SANTA FE, Argentina – A 1994 terrorist attack on a Jewish center in Buenos Aires, Argentina, that left 85 people dead was an “act of madness,” according to Pope Francis.
The pontiff’s words came in a letter to Jorge Knoblovits, the president of the DAIA, the Delegation of Argentine Israeli Associations, marking the 25th anniversary of the bombing.
Francis said these acts are not limited to his home country of Argentina, but that all over the world there are people whose lives and hopes have been “truncated” in the name of religion.
“This ‘piecemeal third world war’ knows no borders, and has shown its cruel face from the East to the West,” Francis wrote.
He said this conflict has “turned wives into widows, sons and daughters into orphans, and all in the name of God, blaspheming the name of God.”
He closed the letter with what amounts to a marching order: “It’s true that God has created us equal in rights, but he also did so in obligations and dignity. Peace should not be only our right; its construction should be our obligation.”
The anniversary of the attack on the Asociación Mutual Israelita Argentina (AMIA) is next week, July 18, but the letter, hand-signed by Francis, was sent on July 10.
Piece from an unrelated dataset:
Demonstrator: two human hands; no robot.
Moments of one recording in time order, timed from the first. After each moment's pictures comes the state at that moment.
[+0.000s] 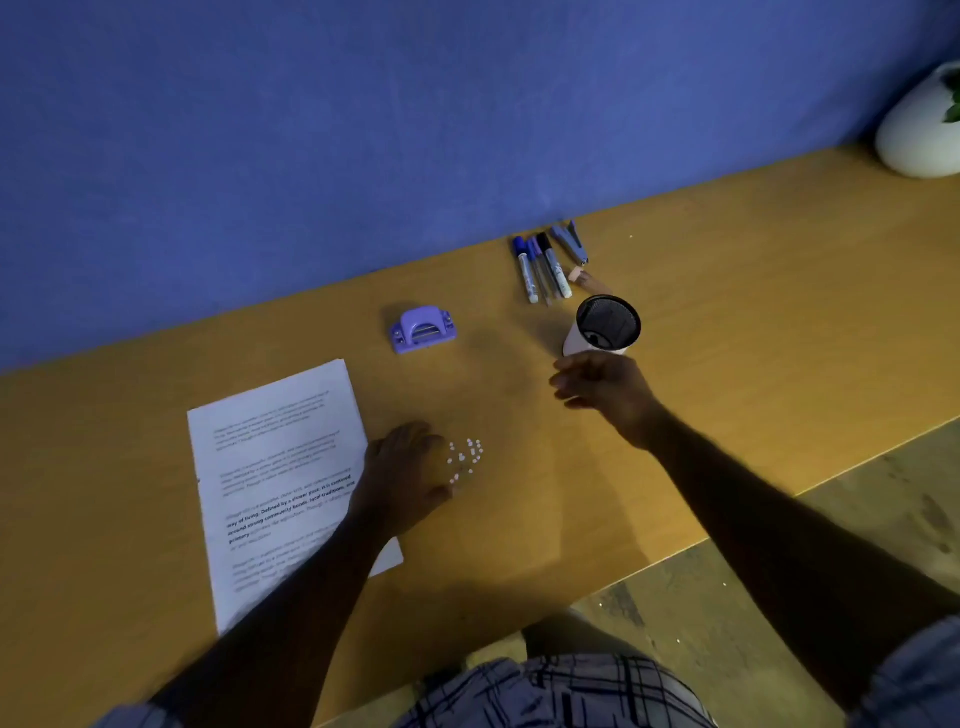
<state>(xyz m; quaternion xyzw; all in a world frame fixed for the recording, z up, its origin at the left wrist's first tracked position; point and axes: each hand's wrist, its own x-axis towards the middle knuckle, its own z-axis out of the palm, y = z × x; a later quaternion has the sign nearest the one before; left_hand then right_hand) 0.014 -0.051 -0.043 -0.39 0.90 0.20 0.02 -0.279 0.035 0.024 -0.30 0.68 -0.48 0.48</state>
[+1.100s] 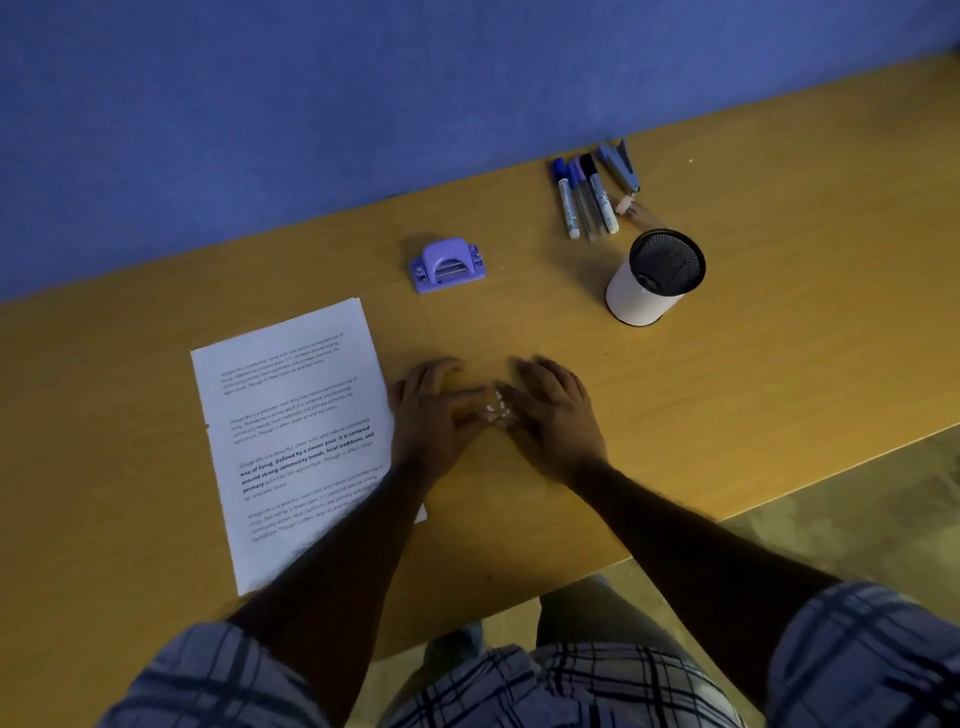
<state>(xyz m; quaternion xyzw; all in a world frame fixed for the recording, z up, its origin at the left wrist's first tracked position) 0.001 -0.054 -0.079 -0.42 0.87 0.21 -0.12 -0.174 0.048 -0.091 -0.64 0.74 -0.16 0.11</state>
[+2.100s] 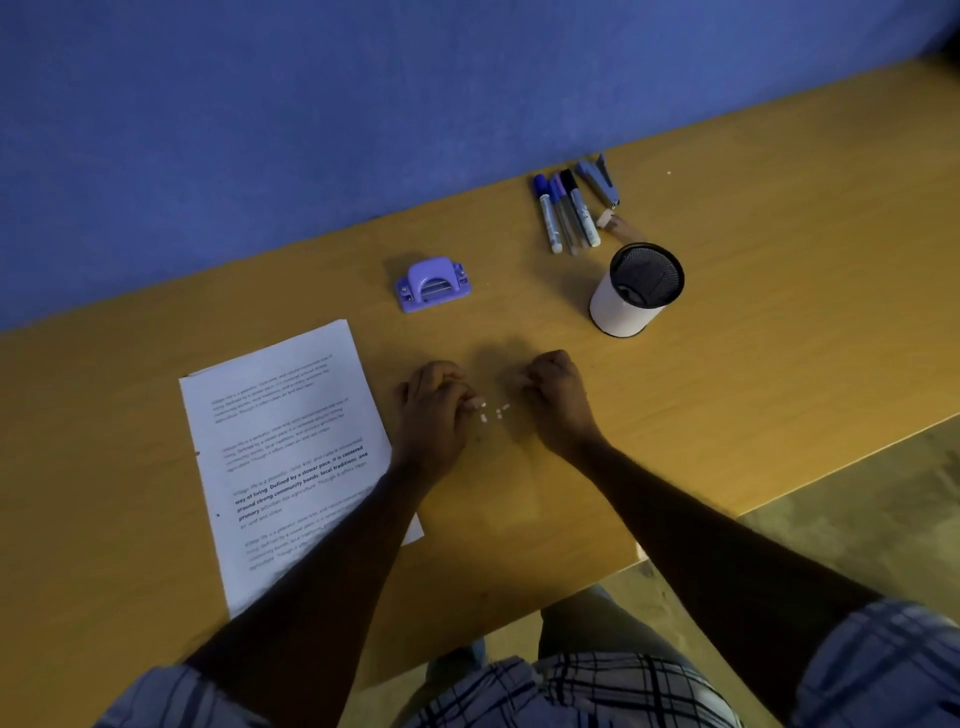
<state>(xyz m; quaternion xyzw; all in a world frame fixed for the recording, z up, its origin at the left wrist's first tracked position) -0.021 -0.061 -0.059 -0.40 0.87 0.23 -0.16 -0.191 0.018 -0.051 -0.50 0.78 -0.30 0.22</state>
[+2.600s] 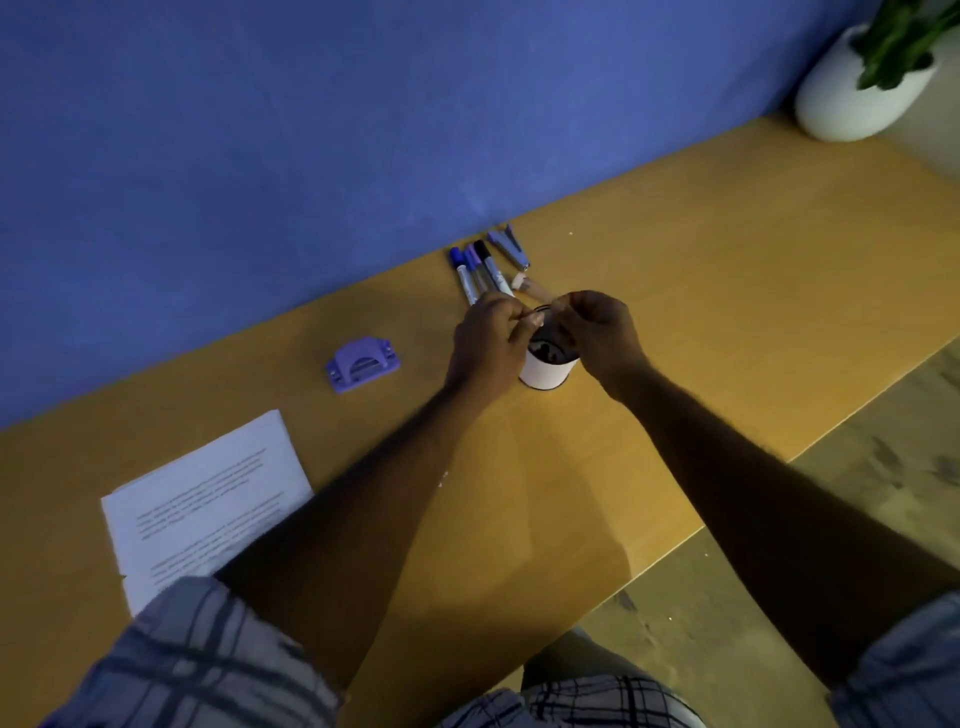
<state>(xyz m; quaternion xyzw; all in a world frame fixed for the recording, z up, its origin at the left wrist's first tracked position) -0.213 -0.097 0.047 -0.32 0.84 0.37 -0.23 -0.325 -0.002 0.064 -0.28 0.76 -0.52 0.26</state>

On October 25, 2006, Argentine prosecutors Alberto Nisman and Marcelo Martínez Burgos formally accused the government of Iran of directing the bombing, and the Hezbollah militia of carrying it out. Four years ago, Nisman presented a 300-page report accusing then-President Cristina Fernandez de Kirchner of covering up Iran’s role in the attack.
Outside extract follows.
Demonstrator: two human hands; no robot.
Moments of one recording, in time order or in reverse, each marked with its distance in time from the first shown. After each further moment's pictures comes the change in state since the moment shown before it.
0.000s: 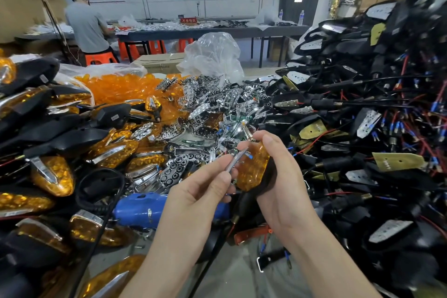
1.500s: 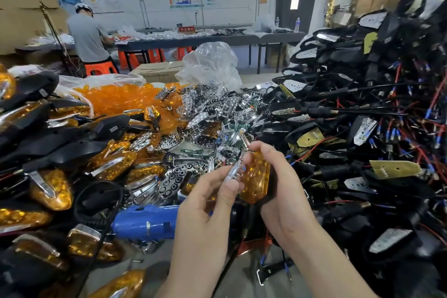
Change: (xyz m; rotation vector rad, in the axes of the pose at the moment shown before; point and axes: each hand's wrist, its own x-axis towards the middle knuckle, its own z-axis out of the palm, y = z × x) left_hand -0.003 -0.006 0.016 0.270 0.060 0.174; right_hand 0.005 -0.003 -0.004 0.007 -0.002 0.051
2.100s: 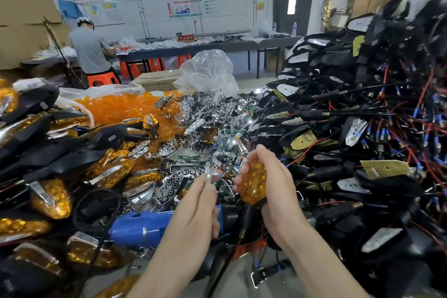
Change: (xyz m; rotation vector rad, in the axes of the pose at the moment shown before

Nisman was murdered hours before he was due to testify against Kirchner, which the Federal Court of Buenos Aires called a “direct consequence” of the prosecutor’s accusations against the former president. His crime remains unsolved.
Argentina is home to a Jewish community estimated to number between 180,000-220,000. It is the largest in Latin America.
Next week, there will be several events to remember the AMIA attack, and among those who’ve sent messages marking the anniversary is Archbishop Oscar Ojea, President of the Argentine bishops’ conference.
“We want to be close to the relatives [of the victims] on this day and at the same time assure you of our prayers,” Ojea said in a video shared on Twitter by DAIA. “Once again, we make a personal commitment to avoid all kinds of discrimination: Racial, social, religious or cultural, which denigrate the integrity of the human person, making a healthy coexistence impossible.”
This coexistence, he said, is the foundation for peace.
“We believe that in these 25 years we have worked in interreligious dialogue, we have gotten to know each other better,” he said. “Our commitment is to be very close to all our Jewish brothers on this day.”
Then-Cardinal Jorge Mario Bergoglio played a key role in those dialogue efforts, even co-hosting a TV program called Biblia, dialogo vigente (Bible, current dialogue) with Rabbi Abraham Skorka, who accompanied the Argentine pontiff during his trip to the Holy Land in 2014.
In 2010, Bergoglio visited AMIA as president of the local bishops’ conference. During that visit, he defined the attack as “one more link in the chain of pain and persecution that the chosen people of God have suffered in history.”
In his letter to DAIA, Francis wrote that as was the case in 1995, the first anniversary of the terrorist attack, every July 18 “my heart accompanies the relatives of the victims, both Jewish and Christian. And from the first day I ask God for the eternal repose of those who lost their lives in that act of madness.”
Francis also stressed that “it is not religion that incites and leads to war, but darkness in the hearts of those who commit irrational acts.”
According to the pope, God has called humanity to live as brothers, and that this fraternity that unites peoples from all over the world goes beyond any geographical or ideological boundary.
In this sense, the pope urged that “this awareness” of “being brothers, together with the values of respect and tolerance, be transmitted to the next generations.”
In February, Francis welcomed a group of 40 religious leaders from Argentina to Rome. The group included Knoblovits. During the meeting, the pope reportedly approached the Jewish leader and said fostering unity among the Jewish people, with a focus on young people, was an essential task of the institution.
This is not the first time that the pope has sent a message to Argentina marking the anniversary of the terrorist attack. In 2014, on the 20th anniversary of the tragedy, Francis sent a message expressing his hope that “justice is done.”
Terrorism, he said at the time, is a madness that only knows “how to kill. It doesn’t know how to build, it destroys.”